The committee then called her boss, Edward Barsky, who appeared a month later and likewise refused to hand over the documents; so did the group’s entire board of directors, when they were called — including the novelist Howard Fast, who wrote about the experience in his memoir “Being Red.” All of them were held in contempt. None of them had been allowed to have their lawyers with them during their testimony.
The House met in April 1946 to vote on the contempt citation, and whether to send it to the Justice Department. While liberal and conservative members clashed over the committee’s mandate and the refugee group’s alleged foreign allegiance, the only issue at hand, said HUAC’s chairman, John Wood of Georgia, was whether private citizens could ignore the will of Congress.
“It is the purpose of our committee to determine, once and for all, whether an organization such as the Joint Anti-Fascist Refugee Committee has the authority to defy the Congress of the United States,” Wood declared.
Even many of HUAC’s skeptics found that logic hard to reject. “This committee is an established committee of this House,” said one of them, Clyde Doyle of California. “As long as it appears that the committee had acted within the law as we gave it to do, I shall feel compelled to back its lawful acts.”
The vote followed quickly, and decisively.
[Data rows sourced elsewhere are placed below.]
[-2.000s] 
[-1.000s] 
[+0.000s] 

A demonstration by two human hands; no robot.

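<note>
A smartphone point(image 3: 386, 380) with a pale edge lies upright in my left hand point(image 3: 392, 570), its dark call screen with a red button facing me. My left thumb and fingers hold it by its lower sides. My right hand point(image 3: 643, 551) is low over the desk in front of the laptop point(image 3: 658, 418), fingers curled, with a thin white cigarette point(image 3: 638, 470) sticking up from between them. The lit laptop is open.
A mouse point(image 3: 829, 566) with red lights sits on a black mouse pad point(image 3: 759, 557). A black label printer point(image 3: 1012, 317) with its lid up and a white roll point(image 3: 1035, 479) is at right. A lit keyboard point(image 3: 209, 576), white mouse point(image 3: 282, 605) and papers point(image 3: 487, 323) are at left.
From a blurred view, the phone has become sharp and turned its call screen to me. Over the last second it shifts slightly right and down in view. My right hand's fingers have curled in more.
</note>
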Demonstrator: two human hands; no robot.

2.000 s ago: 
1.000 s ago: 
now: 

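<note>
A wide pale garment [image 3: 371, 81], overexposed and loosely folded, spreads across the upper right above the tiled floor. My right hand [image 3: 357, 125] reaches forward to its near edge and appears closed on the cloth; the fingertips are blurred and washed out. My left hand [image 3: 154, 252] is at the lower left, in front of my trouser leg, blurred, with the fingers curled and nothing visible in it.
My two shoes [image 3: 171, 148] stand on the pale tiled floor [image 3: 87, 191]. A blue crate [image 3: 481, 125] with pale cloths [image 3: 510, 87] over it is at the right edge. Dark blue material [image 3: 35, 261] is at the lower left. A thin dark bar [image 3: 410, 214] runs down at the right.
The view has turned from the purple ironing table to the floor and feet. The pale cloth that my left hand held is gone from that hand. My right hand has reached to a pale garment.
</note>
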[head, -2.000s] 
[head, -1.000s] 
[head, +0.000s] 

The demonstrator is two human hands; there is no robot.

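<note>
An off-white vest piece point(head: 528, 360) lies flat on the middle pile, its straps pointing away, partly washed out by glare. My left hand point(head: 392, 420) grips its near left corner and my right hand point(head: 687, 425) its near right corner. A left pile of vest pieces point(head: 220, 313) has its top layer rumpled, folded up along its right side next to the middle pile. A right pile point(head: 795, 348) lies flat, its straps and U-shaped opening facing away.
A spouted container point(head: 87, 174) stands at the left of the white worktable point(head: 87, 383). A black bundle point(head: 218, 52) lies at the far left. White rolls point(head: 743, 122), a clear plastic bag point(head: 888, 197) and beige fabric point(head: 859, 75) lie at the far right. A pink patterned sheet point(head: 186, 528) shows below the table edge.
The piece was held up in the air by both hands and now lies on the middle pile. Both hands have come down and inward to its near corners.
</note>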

Of the 430 House members present, 292 voted for contempt; 82 declined to vote and just 56 voted against. Bryan, Barsky and the bulk of the refugee group’s board went to jail, some for a year. For most of them, their lives were over. Barsky, a surgeon, lost his medical license. Bryan retreated to rural Vermont, unable to find an employer willing to hire her.
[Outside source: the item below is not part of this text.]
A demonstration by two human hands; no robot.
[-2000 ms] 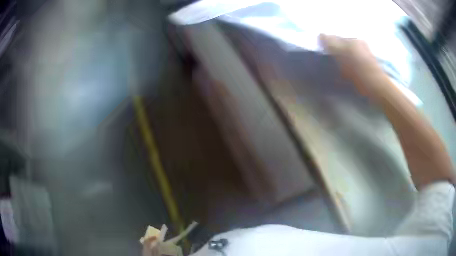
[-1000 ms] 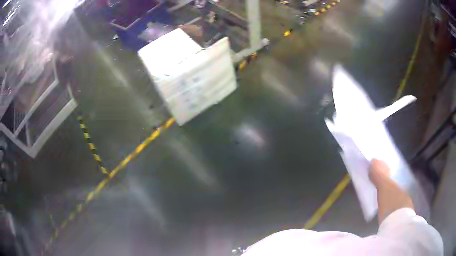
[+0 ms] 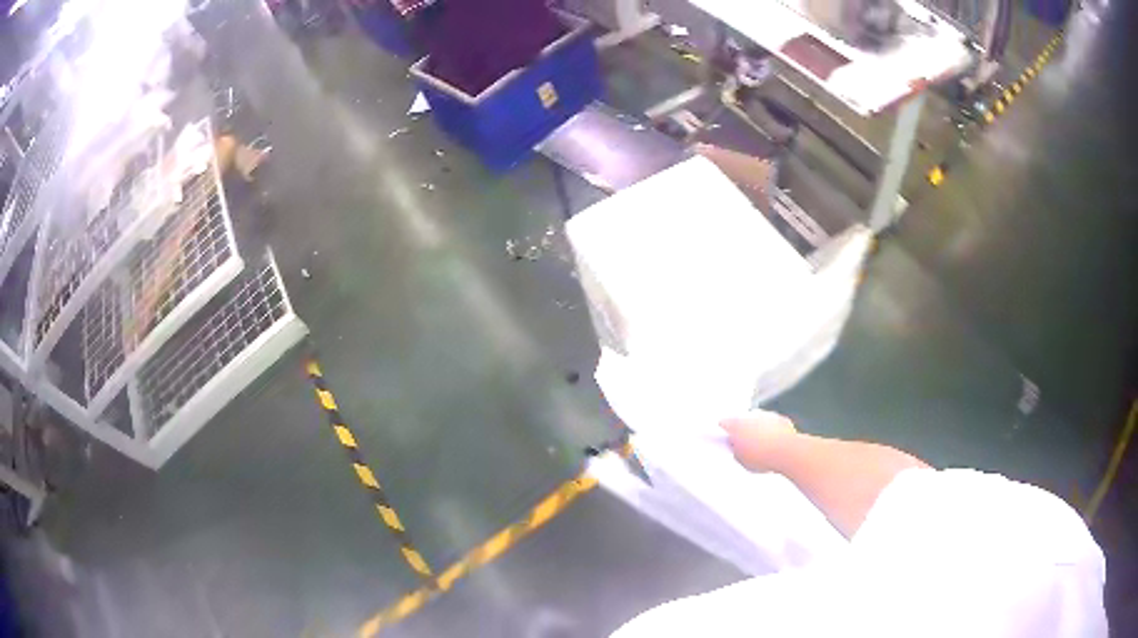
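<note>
My right hand (image 3: 764, 441) is at the lower right of the view, at the end of a white sleeve. It is closed on white cut pieces (image 3: 686, 480). They are long and angular and hang in front of my body, over the floor. Whether they are paper or fabric I cannot tell. Their upper part merges in glare with a white box-like object (image 3: 686, 243) behind them, so the border between the two is unclear. My left hand is not in view.
White wire-mesh racks (image 3: 231, 355) stand at the left. A blue bin (image 3: 518, 112) with dark purple cloth is at the top middle. A cream workstation (image 3: 861, 81) is at the upper right. Yellow-black tape (image 3: 362, 474) crosses the green floor.
My right hand and the white pieces have moved left in the view. The white box-like object appears closer, and the mesh racks and blue bin show more fully.
</note>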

The greater consequence, though, was for the country. Having proven its power, HUAC next went after Hollywood, sending dozens of recalcitrant screenwriters to jail. Senators Kenneth Wherry and Lister Hill used similar threats to hound gay men serving in the federal government. Joseph McCarthy used those tactics to animate his four-year reign of terror.
Over the next decade, thousands of witnesses across all parts of society — schools, universities, unions, churches, newspapers — had to weigh their consciences versus their livelihoods in deciding whether to submit to what came to be known as the Red Scare. (Among those indicted was one of my predecessors on the Obituaries desk of The New York Times, Alden Whitman.)